Evaluating 1 test case(s) in parallel: |██████████|100% (1/1) [Time Taken: 00:02,  2.78s/test case]



Metrics Summary

  - ✅ Answer Relevancy (score: 1.0, threshold: 0.6, strict: False, evaluation model: gpt-4o, reason: The score is 1.00 because the answer is completely relevant and directly addresses the concern about shoe fit without any irrelevant information. Great job!, error: None)

For test case:

  - input: What if these shoes don't fit?
  - actual output: We offer a 30-day full refund at no extra cost.
  - expected output: None
  - context: None
  - retrieval context: ['All customers are eligible for a 30 day full refund at no extra cost.']


Overall Metric Pass Rates

Answer Relevancy: 100.00% pass rate







EvaluationResult(test_results=[TestResult(name='test_case_0', success=True, metrics_data=[MetricData(name='Answer Relevancy', threshold=0.6, success=True, score=1.0, reason='The score is 1.00 because the answer is completely relevant and directly addresses the concern about shoe fit without any irrelevant information. Great job!', strict_mode=False, evaluation_model='gpt-4o', error=None, evaluation_cost=0.0027575, verbose_logs='Statements:\n[\n    "We offer a 30-day full refund at no extra cost."\n] \n \nVerdicts:\n[\n    {\n        "verdict": "yes",\n        "reason": null\n    }\n]')], conversational=False, multimodal=False, input="What if these shoes don't fit?", actual_output='We offer a 30-day full refund at no extra cost.', expected_output=None, context=None, retrieval_context=['All customers are eligible for a 30 day full refund at no extra cost.'])], confident_link=None)

In [12]:
## or you ca also run it stand alone
answer_relevancy_metric.measure(test_case)
print(answer_relevancy_metric.score)
print(answer_relevancy_metric.reason)

Output()

1.0
The score is 1.00 because the response is perfectly relevant and directly addresses the concern about shoe fit without any irrelevant information. Great job!

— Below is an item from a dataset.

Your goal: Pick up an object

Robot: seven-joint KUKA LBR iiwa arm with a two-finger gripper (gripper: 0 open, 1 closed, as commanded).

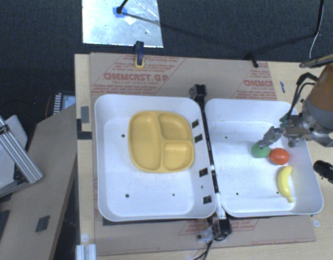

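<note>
In the right bin (237,199) lie three things close together near its right wall. A green round object (259,151) is on the left, an orange-red ball (279,156) is beside it, and a yellow banana (286,183) is below them. My gripper (281,140) hangs just above the green object and the orange-red ball. Its fingers are spread open, and one fingertip (268,138) reaches over the green object's top edge. Nothing sits between the fingers.
The left bin (112,199) holds a yellow divided plate (160,141) at its middle. A black divider with clips (207,156) runs between the bins. The arm's grey body and orange band (324,99) stand over the right bin's right wall.
</note>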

#### Some other Example Matricx

**G-Eval**: is a framework that uses LLMs with chain-of-thoughts (CoT) to evaluate LLM outputs based on ANY custom criteria. The G-Eval metric is the most versatile type of metric deepeval has to offer, and is capable of evaluating almost any use case with human-like accuracy.

In [13]:
from deepeval.metrics import GEval
from deepeval.test_case import LLMTestCaseParams

In [14]:

correctness_metric = GEval(
    name="Correctness",
    criteria="Determine whether the actual output is factually correct based on the expected output.",
    # NOTE: you can only provide either criteria or evaluation_steps, and not both
    evaluation_steps=[
        "Check whether the facts in 'actual output' contradicts any facts in 'expected output'",
        "You should also heavily penalize omission of detail",
        "Vague language, or contradicting OPINIONS, are OK"
    ],
    evaluation_params=[LLMTestCaseParams.INPUT, LLMTestCaseParams.ACTUAL_OUTPUT],
    threshold=0.6,
    model='gpt-4o',
    verbose_mode=False
)

In [15]:
test_case = LLMTestCase(
    input="The dog chased the cat up the tree, who ran up the tree?",
    actual_output="It depends, some might consider the cat, while others might argue the dog.",
    expected_output="The cat."
)

correctness_metric.measure(test_case)
print(correctness_metric.score)
print(correctness_metric.reason)

Output()

0.24787772456933815
The actual output uses vague language and does not directly identify the cat as the one who ran up the tree, omitting this detail.